The growth of the inner-city population has caused the electorate to lose territory at its northern end in the redistribution, transferring 5300 voters in Flemington and Travancore to Essendon, and 600 around the Royal Melbourne Hospital’s Royal Park campus in Parkville to Brunswick. Since the CityLink motorway that separated Flemington and Travancore from the rest of the electorate marked something of a dividing line between the inner-city and Labor’s suburban heartland, the loss of these areas has cut the Labor margin by 1.5%.

The Greens’ most recent failure in Melbourne came with a by-election held on July 21, 2012 following a by-election caused by the resignation of Bronwyn Pike, who had served as Health Minister under Steve Bracks and Education Minister under John Brumby. The by-election pitted two Melbourne City councillors against each other: Holding Redlich lawyer Jennifer Kanis for Labor, and Cathy Oke for the Greens. Indications for the Greens were sufficiently strong that Sportsbet felt comfortable in indulging in its regular publicity stunt of paying out on the result before polling day, but the result turned up cumulative surprises in low turnout (68.6% of enrolled voters), a high informal vote (9.3%, presumably driven by Liberals unhappy at their party’s failure to field a candidate) and a 1.5% winning margin for Labor, who closed a gap of 36.5% to 33.4% after preferences.

Labor’s win left undisturbed a dominance in the electorate that goes back to 1908, outside of a brief period in 1955 when member Tom Hayes defected to the Anti-Communist Labor Party as part of the Labor split. Hayes was defeated by the official Labor candidate at the election held later that year, and Labor was thereafter untroubled until the Greens first emerged as a threat at the 2002 election. Bronwyn Pike came to the seat in 1999 after unseating incumbent Neil Cole for preselection, the combined support of Pike’s hard left Pledge faction and the Right overcoming Cole’s base in the Socialist Left, with which Pike herself would later come to be associated.
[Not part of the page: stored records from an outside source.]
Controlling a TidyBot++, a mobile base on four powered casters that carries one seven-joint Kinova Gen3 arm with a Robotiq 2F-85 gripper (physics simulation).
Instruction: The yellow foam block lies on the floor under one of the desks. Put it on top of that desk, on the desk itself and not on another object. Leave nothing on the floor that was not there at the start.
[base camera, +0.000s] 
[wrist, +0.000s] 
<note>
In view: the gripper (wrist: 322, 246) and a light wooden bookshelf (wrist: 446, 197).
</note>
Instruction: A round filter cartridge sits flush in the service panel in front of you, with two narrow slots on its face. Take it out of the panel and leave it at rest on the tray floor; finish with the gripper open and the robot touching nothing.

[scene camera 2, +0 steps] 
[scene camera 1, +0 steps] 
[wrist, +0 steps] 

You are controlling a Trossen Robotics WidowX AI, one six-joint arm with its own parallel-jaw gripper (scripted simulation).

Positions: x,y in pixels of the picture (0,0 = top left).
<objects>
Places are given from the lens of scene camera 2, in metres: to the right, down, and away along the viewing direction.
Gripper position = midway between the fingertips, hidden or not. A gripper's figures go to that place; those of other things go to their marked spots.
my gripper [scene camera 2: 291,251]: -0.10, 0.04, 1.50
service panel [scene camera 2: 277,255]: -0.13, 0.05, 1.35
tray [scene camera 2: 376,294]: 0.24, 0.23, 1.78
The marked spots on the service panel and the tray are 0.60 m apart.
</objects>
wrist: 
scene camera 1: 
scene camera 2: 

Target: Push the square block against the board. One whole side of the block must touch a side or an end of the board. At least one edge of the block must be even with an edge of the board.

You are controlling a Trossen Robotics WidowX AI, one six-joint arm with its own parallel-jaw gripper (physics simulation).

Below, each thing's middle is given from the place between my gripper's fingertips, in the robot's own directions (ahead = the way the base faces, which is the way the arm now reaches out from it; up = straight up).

After thinking so little of their prospects in 1999 that they failed to contest the seat, the Greens gave Pike a scare in 2002 when their candidate Richard Di Natale polled 23.3% to relegate the Liberals to third place, finishing 3.5% short of victory after preferences. Di Natale increased the Greens vote to 27.4% on his second attempt in 2006, but made no headway on two-party preferred. At the 2010 federal election he became the Victorian Greens’ first ever successful Senate candidate. Melbourne was contested for the Greens in 2010 by Brian Walters, a barrister and former president of Liberty Victoria, but his hopes were essentially dashed when the Liberals announced early in the campaign that they would direct their preferences to Labor. The 8.9% drop in the Labor vote and the 4.5% rise for the Greens would otherwise have decided the seat for Walters, but the transformation of the Liberal preference flow was such that Pike increased her margin by 4.2%.

The Greens candidate for the coming election is Ellen Sandell, a staffer to Senator Christine Milne, who won preselection ahead of Alison Parkes, an accounting lecturer and the Greens candidate for the Melbourne lord mayoralty in 2012.

cuAn automated phone poll of 449 respondents conducted for the Greens a month out for the election by Lonergan Research showed them heading for victory in Melbourne by a 53-47 margin after preferences, from primary votes of 40% for the Greens, 30% for Labor and 18% for the Liberals. A similar poll had them with a 54-46 lead in Richmond.